Task instructions
For this exercise, repeat exactly the lines below starting at the line holding "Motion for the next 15" and ending at the line holding "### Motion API", both included, with no extra lines and no pictures.
------
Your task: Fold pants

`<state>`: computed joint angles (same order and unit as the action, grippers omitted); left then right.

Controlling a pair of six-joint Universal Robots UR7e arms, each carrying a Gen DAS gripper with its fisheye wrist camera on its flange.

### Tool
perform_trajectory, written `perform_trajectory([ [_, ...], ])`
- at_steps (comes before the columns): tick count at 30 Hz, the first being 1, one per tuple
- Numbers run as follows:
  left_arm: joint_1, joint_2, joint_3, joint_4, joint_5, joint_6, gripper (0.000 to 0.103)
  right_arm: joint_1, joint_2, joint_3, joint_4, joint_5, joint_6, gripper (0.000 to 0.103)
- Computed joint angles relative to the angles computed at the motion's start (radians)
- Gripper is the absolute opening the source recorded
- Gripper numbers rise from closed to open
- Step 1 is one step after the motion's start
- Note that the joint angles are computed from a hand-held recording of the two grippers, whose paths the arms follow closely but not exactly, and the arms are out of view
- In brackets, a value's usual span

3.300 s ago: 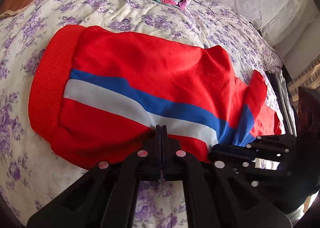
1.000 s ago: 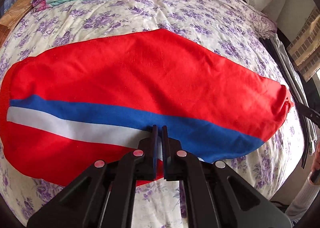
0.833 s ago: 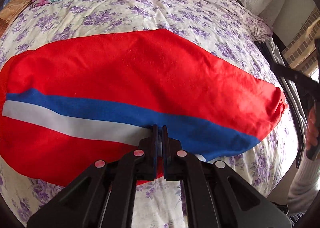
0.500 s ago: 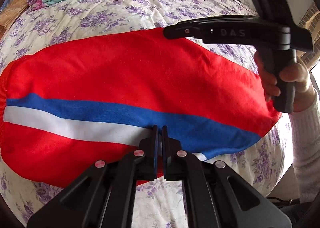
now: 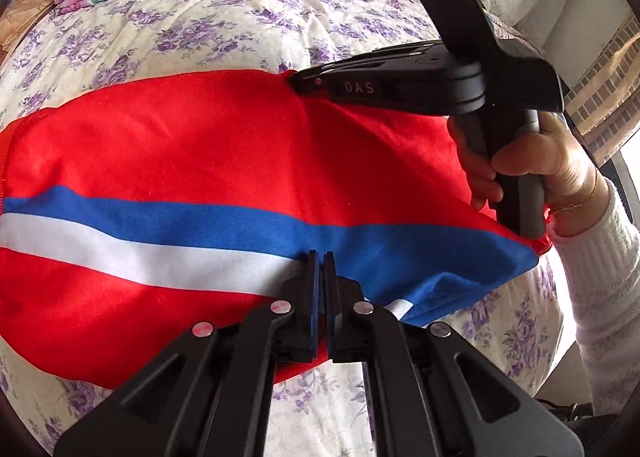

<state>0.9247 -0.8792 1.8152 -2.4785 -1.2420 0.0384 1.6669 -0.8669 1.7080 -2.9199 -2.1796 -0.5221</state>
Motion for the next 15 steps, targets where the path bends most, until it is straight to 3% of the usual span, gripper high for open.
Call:
perform_trajectory([
  [1, -0.003, -0.002, -0.001, 0.009, 0.003, -0.006, 0.002, 0.000, -0.014, 0.001, 0.029, 0.006, 0.027, 0.007],
  [3, -0.012, -0.009, -0.008, 0.042, 0.016, -0.015, 0.002, 0.007, -0.061, 0.016, 0.085, 0.003, 0.117, 0.019],
  [6, -0.037, -0.024, -0.024, 0.068, 0.036, -0.013, 0.002, 0.033, -0.183, 0.132, -0.002, 0.046, 0.155, 0.033],
  [8, -0.052, -0.029, -0.039, 0.054, 0.014, 0.008, 0.002, 0.059, -0.273, 0.244, -0.089, 0.045, 0.162, 0.050],
  [9, -0.057, -0.023, -0.054, 0.053, 0.001, 0.018, 0.005, 0.071, -0.314, 0.300, -0.119, 0.033, 0.180, 0.050],
  [11, -0.065, 0.021, -0.110, 0.079, -0.001, 0.006, 0.013, 0.089, -0.381, 0.411, -0.168, -0.005, 0.240, 0.047],
  [12, -0.067, 0.055, -0.148, 0.105, -0.001, 0.000, 0.017, 0.092, -0.406, 0.461, -0.191, -0.013, 0.266, 0.039],
  [13, -0.067, 0.098, -0.194, 0.134, -0.009, -0.003, 0.017, 0.090, -0.428, 0.508, -0.204, -0.009, 0.289, 0.014],
  [14, -0.066, 0.137, -0.237, 0.170, -0.019, -0.003, 0.017, 0.086, -0.443, 0.549, -0.219, -0.009, 0.314, 0.007],
  [15, -0.064, 0.179, -0.284, 0.209, -0.023, -0.007, 0.017, 0.081, -0.449, 0.586, -0.260, -0.006, 0.330, 0.008],
])
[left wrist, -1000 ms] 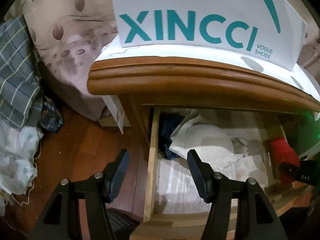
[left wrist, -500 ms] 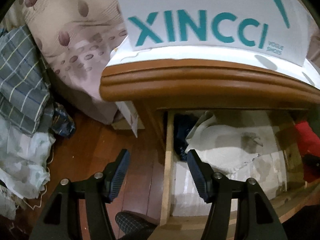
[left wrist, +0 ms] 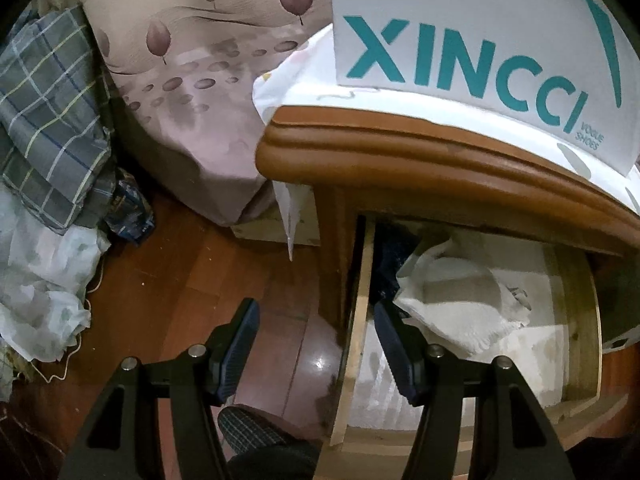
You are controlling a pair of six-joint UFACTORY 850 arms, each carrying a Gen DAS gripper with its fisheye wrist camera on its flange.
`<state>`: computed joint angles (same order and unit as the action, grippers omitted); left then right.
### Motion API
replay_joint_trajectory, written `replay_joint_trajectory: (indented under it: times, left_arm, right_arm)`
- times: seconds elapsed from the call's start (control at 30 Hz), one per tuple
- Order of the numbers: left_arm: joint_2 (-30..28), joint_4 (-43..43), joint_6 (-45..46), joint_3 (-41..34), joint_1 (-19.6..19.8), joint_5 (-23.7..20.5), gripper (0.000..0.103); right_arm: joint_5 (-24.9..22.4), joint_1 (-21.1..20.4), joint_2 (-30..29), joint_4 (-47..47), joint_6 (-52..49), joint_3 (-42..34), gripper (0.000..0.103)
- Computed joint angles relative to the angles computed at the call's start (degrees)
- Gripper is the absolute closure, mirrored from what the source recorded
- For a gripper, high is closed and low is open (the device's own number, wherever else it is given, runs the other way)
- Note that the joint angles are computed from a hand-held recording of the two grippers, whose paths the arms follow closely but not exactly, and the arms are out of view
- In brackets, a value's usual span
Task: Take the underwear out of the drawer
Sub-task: 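Carry the red sock into the white box and open the right gripper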
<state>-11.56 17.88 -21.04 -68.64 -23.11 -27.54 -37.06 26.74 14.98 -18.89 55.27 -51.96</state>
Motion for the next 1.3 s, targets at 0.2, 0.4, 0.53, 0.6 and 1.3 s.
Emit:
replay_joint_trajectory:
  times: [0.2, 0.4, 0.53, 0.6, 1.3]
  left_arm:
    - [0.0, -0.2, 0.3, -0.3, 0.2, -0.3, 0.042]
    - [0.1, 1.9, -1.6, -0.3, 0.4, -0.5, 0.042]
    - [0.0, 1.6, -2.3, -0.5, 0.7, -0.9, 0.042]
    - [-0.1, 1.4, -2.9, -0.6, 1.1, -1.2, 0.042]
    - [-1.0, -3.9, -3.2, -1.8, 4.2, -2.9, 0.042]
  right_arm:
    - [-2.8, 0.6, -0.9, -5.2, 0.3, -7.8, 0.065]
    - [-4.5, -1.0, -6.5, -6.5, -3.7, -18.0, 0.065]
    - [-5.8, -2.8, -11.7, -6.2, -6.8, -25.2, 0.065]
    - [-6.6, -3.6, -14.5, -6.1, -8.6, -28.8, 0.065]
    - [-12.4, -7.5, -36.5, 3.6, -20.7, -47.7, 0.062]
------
Exercise solution
Motion for the next 15 steps, targets where the path bends most, until it is straight to 3% of the usual span, gripper high for open.
Call:
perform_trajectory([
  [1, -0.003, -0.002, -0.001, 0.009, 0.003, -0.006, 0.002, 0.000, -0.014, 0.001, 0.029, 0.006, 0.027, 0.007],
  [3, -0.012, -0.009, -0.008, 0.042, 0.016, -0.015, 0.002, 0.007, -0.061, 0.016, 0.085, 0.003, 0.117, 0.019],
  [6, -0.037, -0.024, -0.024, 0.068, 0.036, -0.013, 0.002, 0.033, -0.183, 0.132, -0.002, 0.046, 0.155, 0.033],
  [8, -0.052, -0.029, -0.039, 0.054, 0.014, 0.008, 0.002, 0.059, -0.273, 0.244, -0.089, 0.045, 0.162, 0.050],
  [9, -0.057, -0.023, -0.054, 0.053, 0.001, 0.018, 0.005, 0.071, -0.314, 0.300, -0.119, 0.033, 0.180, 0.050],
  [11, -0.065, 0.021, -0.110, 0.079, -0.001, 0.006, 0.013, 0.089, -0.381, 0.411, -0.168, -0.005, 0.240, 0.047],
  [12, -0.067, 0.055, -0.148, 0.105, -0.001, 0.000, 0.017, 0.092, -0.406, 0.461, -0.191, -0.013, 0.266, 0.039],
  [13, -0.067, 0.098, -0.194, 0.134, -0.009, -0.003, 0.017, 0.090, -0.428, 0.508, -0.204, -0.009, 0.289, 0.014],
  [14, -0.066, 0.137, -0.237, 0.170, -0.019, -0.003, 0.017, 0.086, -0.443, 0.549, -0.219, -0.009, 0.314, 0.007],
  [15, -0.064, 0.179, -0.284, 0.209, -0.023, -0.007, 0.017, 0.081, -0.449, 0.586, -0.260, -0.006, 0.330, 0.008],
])
[left wrist, -1000 ms] 
[left wrist, -500 ms] 
[left wrist, +0 ms] 
You are controlling a pair of six-joint UFACTORY 850 arms, each carrying a Gen DAS gripper with its fisheye wrist camera on its flange.
`<state>`: computed joint angles (same order and unit as the action, grippers omitted); left then right.
### Motion API

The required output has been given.